Das Team aus Jamaika reiste deutlich dezimiert zum Auswärtsspiel gegen den MLS-Klub am Mittwoch – mit einem nur 18-köpfigen Kader.
Mount Pleasant trifft im CONCACAF Champions Cup auf das Team aus Kalifornien.
Sieben Spieler des Kaders sind haitianische Staatsbürger. Der Vorfall erneuerte die anhaltenden Bedenken rund um die Visavergabe im Vorfeld der Fußball-WM im Sommer. WM-Teilnehmer Haiti zählt zu den 18 Ländern, deren Staatsbürger einem generellen Einreiseverbot in die USA unterliegen. Zwar sind WM-Teilnehmer offiziell ausgenommen, die Regeln für den Champions Cup waren aber bislang unklar.

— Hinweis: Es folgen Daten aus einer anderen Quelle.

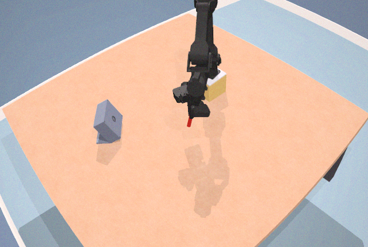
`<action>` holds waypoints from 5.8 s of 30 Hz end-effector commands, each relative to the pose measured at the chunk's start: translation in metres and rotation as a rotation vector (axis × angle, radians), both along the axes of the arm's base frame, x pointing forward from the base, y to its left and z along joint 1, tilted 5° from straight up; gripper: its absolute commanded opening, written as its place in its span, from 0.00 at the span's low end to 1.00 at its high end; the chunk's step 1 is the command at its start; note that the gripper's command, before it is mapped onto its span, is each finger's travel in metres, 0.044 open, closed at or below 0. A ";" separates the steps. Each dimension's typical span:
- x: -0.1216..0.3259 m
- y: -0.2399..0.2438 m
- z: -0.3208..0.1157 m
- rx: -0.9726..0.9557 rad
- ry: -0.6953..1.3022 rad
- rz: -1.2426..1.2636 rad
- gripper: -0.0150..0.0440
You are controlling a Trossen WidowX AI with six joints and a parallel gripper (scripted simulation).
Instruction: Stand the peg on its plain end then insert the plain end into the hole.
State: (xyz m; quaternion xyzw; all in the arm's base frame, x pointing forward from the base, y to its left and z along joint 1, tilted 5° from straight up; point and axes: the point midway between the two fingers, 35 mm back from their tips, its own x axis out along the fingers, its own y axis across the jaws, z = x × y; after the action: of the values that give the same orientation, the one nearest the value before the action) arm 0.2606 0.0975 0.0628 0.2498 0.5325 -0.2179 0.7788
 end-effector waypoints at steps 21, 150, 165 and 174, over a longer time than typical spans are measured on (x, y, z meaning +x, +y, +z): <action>0.035 -0.030 -0.007 -0.041 -0.200 -0.192 0.25; 0.106 -0.194 -0.003 -0.143 -0.882 -0.888 0.25; 0.118 -0.208 -0.010 -0.142 -0.885 -0.890 0.25; 0.116 -0.207 -0.010 -0.143 -0.886 -0.894 0.25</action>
State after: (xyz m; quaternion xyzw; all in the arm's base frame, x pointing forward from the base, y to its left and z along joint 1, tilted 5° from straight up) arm 0.3781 -0.1100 0.0532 0.4625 -0.0126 -0.4323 0.7740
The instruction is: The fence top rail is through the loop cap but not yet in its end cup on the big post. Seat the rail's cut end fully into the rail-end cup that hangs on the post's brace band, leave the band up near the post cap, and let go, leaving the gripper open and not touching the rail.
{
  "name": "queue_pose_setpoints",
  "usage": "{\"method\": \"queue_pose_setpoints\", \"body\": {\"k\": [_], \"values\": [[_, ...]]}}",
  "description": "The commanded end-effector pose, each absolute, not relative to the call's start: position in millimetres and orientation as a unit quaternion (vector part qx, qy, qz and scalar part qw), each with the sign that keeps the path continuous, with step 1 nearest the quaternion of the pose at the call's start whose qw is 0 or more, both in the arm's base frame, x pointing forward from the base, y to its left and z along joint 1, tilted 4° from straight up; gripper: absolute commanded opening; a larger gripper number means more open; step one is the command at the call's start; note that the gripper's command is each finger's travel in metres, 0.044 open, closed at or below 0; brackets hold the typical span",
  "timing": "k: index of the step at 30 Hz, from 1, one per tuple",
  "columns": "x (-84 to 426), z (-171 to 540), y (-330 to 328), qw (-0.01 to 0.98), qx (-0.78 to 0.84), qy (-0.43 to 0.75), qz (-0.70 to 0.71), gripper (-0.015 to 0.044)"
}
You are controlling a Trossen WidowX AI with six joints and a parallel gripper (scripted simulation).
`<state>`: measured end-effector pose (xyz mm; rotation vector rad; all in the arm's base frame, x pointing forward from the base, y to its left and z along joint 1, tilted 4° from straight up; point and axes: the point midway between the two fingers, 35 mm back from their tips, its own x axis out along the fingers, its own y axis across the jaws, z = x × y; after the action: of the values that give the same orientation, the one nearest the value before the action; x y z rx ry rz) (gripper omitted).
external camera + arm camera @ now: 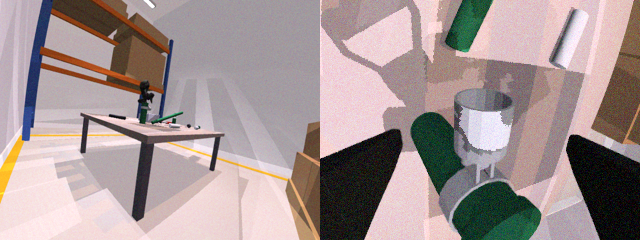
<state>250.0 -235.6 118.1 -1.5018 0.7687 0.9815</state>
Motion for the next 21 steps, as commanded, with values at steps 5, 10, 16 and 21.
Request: {"method": "queue_pose_setpoints", "body": {"k": [5,10,16,21], "values": [[250,108,-234,0.560,-0.637,0.323,0.420,0.0440],[254,101,-235,0.560,-0.637,0.323,0.419,0.0440],[259,92,-235,0.560,-0.637,0.322,0.419,0.0440],[263,85,-234,0.560,-0.637,0.322,0.419,0.0440]]}}
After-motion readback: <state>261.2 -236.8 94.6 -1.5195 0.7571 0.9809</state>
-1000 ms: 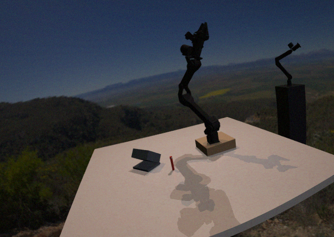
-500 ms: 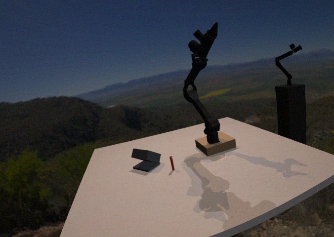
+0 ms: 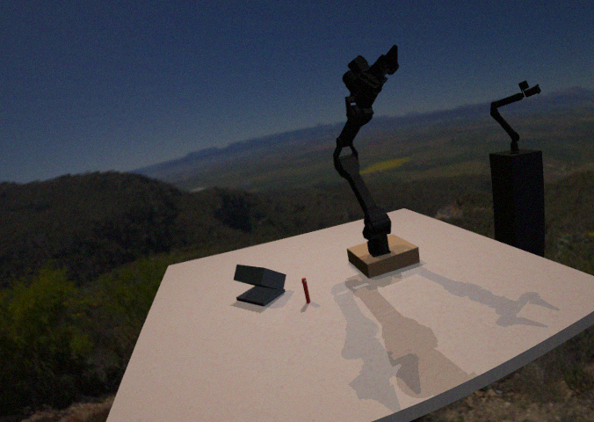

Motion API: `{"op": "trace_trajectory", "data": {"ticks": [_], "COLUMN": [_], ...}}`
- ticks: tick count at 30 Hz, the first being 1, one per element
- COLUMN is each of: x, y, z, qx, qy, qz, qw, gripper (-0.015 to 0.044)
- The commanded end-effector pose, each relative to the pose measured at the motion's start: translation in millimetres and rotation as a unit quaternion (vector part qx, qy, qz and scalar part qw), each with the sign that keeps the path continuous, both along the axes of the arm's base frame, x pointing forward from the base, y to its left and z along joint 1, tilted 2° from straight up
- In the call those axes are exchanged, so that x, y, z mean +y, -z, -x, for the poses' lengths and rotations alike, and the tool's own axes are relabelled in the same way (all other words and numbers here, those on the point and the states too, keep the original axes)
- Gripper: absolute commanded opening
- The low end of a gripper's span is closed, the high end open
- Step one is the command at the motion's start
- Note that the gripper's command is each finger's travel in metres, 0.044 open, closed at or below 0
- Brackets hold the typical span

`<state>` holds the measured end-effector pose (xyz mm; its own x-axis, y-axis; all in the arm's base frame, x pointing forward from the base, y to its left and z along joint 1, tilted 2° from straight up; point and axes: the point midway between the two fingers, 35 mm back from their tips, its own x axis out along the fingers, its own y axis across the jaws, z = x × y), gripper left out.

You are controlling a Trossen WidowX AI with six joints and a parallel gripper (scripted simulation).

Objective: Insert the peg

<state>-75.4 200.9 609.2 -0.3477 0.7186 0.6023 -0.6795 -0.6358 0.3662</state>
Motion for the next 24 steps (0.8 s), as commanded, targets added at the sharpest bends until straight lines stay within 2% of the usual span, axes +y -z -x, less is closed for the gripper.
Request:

Mount Pleasants Sportdirektor Paul Christie kritisierte das Vorgehen scharf. "Wir wollen beim Spiel nicht einfach nur dabei sein, wir wollen um den Sieg kämpfen. Aber wir bekommen nicht die Möglichkeit, unsere beste Elf aufzubieten", sagte er der Zeitung "Jamaica Observer".
Medienberichten zufolge bemühte sich der Kontinentalverband CONCACAF um eine Lösung – offenbar vergebens. Trainer Theodore Whitmore muss somit eine improvisierte Mannschaft aufbieten, die mehrere Spieler aus Jamaikas U20-Nationalteam umfasst.